**The records:**
^^^^^^^^
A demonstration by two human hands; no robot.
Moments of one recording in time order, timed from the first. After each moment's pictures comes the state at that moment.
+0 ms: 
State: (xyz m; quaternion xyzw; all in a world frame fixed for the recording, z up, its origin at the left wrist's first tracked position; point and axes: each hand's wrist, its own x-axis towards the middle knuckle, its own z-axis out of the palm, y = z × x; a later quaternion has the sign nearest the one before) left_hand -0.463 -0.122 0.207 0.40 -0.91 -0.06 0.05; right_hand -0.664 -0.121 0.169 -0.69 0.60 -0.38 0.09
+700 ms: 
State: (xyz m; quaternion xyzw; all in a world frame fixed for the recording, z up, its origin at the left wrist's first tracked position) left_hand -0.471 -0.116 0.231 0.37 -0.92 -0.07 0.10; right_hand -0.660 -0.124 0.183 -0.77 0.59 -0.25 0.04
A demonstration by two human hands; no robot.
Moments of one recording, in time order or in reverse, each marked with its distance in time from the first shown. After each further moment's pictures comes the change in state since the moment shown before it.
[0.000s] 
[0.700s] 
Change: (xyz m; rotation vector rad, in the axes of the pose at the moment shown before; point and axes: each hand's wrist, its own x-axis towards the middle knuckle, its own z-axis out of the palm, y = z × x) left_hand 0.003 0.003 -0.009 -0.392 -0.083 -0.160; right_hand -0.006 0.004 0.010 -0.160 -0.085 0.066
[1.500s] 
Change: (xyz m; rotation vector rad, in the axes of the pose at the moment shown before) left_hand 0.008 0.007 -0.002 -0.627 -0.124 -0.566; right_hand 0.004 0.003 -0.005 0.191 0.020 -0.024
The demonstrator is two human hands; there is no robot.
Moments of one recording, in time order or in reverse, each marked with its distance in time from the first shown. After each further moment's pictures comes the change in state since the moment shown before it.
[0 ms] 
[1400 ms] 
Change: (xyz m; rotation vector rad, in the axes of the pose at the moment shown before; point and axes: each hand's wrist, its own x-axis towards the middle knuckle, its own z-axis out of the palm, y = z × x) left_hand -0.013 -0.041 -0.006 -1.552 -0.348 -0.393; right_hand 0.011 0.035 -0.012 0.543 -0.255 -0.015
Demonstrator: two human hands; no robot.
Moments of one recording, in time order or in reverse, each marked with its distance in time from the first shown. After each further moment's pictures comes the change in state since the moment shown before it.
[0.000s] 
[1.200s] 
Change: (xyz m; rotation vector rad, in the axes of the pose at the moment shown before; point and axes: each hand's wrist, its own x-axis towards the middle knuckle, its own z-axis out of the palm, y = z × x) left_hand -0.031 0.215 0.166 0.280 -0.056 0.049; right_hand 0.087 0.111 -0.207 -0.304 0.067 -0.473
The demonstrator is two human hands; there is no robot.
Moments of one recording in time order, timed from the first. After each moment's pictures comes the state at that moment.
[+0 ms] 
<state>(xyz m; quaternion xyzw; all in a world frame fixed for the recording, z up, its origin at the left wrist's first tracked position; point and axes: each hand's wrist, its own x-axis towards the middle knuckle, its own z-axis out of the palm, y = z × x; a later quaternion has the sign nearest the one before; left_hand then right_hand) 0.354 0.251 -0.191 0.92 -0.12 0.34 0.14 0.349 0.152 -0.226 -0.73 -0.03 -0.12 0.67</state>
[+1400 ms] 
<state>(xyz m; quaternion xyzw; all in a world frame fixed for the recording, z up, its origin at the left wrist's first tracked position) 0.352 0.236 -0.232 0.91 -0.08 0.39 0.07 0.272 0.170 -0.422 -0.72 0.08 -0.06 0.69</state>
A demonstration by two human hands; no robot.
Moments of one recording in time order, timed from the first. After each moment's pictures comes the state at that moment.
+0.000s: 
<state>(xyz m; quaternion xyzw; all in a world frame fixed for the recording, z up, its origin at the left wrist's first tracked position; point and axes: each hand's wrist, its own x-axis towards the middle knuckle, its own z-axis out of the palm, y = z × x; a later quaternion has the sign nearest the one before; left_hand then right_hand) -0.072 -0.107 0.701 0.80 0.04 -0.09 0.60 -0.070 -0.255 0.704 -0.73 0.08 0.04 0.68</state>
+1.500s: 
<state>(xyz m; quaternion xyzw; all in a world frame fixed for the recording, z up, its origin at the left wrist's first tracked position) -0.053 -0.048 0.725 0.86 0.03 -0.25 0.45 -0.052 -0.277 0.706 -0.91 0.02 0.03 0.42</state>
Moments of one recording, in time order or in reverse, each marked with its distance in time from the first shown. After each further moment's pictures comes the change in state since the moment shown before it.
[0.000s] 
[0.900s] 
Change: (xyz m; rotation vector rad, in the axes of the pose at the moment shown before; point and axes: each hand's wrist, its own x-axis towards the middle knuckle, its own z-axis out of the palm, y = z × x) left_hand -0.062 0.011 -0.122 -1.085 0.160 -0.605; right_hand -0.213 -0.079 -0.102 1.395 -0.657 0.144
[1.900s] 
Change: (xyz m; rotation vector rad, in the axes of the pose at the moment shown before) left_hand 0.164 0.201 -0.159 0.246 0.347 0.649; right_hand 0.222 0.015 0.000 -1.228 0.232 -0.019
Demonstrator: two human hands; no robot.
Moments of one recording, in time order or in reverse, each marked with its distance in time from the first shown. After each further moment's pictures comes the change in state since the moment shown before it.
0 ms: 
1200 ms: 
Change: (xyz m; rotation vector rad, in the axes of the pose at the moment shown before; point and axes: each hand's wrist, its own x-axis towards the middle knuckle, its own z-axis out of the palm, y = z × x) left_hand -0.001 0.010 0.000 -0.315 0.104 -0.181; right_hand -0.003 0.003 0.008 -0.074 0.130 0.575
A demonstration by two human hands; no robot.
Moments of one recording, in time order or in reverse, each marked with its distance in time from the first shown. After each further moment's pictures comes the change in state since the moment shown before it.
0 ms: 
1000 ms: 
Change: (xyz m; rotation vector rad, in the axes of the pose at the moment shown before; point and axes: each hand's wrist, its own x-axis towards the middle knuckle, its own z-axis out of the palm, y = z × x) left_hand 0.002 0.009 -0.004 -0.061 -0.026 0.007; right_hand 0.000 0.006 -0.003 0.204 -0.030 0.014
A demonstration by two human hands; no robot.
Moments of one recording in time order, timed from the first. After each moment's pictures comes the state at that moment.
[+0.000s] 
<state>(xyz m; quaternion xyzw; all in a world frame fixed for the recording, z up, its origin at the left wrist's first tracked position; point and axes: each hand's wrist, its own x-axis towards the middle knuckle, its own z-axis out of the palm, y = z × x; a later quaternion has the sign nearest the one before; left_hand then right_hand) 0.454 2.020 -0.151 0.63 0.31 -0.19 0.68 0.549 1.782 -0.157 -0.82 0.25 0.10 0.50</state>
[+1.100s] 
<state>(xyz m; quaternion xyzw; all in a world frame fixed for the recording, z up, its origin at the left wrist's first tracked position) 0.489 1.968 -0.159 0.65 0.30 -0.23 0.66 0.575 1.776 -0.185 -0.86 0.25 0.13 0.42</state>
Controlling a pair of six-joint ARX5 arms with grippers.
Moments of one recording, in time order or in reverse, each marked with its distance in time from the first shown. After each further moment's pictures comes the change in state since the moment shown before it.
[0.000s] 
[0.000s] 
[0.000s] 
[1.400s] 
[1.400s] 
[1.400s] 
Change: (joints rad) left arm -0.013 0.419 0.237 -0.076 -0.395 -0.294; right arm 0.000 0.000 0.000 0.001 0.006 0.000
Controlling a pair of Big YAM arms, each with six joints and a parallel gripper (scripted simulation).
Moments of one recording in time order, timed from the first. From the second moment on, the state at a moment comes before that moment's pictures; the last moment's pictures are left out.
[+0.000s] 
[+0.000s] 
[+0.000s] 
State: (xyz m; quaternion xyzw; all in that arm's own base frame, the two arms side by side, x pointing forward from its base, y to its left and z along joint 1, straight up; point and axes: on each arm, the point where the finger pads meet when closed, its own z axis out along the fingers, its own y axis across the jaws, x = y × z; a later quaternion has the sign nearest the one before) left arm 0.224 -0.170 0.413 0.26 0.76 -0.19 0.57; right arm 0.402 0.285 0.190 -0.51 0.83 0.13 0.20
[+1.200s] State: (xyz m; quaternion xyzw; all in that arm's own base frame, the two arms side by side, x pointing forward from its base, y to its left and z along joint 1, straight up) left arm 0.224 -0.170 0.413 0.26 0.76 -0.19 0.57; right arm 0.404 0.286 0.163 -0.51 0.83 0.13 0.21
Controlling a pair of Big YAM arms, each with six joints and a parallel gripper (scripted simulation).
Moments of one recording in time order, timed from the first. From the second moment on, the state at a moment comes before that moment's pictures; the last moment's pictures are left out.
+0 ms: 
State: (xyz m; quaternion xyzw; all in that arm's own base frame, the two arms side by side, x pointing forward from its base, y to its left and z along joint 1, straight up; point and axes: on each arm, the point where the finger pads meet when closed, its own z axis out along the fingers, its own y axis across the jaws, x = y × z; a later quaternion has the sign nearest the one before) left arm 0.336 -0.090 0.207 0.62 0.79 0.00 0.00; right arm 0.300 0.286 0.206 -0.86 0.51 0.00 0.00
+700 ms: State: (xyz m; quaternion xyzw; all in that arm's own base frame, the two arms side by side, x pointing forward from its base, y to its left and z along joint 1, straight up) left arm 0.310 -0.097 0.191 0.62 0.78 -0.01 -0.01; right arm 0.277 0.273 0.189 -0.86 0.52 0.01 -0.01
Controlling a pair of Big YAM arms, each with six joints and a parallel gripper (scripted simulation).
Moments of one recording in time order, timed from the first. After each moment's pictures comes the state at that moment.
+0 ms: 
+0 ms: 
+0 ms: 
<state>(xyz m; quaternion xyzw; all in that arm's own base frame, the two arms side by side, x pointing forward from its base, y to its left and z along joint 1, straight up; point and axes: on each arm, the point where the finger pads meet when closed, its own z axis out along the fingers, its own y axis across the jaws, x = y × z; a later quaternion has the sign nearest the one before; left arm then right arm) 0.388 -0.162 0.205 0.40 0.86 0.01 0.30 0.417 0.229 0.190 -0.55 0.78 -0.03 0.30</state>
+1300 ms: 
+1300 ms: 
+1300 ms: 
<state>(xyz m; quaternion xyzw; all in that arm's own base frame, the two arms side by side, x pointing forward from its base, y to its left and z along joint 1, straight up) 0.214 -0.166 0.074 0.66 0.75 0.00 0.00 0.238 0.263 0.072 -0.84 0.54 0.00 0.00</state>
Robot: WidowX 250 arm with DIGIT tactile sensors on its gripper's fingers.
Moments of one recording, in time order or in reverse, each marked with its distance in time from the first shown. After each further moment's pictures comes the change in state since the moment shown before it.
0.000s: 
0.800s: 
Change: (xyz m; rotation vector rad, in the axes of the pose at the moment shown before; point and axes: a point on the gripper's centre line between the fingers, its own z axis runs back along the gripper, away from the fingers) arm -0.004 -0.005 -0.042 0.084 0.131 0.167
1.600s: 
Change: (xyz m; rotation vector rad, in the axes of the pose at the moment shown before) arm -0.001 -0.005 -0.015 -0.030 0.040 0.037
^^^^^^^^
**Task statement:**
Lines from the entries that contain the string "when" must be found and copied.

**Written solution:**
State: (xyz m; quaternion xyzw; all in that arm's own base frame, the two arms side by side, x pointing forward from its base, y to its left and z along joint 1, straight up; point and axes: on each arm, the point where the finger pads meet when closed, its own z axis out along the fingers, its own y axis across the jaws, x = y × z; a later quaternion has the sign nearest the one before) left arm 0.224 -0.170 0.413 0.26 0.76 -0.19 0.57; right arm 0.402 0.285 0.190 -0.51 0.83 0.13 0.20
State: (xyz m; quaternion xyzw; all in that arm's own base frame, the two arms side by side, x pointing forward from its base, y to its left and z along joint 1, straight up; point and axes: on each arm, the point where the finger pads meet when closed, its own z axis out along the fingers, its own y axis across the jaws, x = y × z; a later quaternion has the sign nearest the one before) left arm 0.336 -0.090 0.207 0.62 0.79 0.00 0.00; right arm 0.300 0.286 0.206 -0.86 0.51 0.00 0.00
<state>(xyz m; quaternion xyzw; all in that arm's own base frame, the two arms side by side, x pointing forward from its base, y to its left and z along joint 1, straight up; point and axes: on each arm, the point where the finger pads meet when closed, its own z axis out along the fingers, its own y axis across the jaws, x = y × z; a later quaternion has the sign nearest the one before; left arm then right arm) 0.388 -0.162 0.205 0.40 0.86 0.01 0.30 0.417 0.229 0.190 -0.55 0.78 -0.03 0.30</state>

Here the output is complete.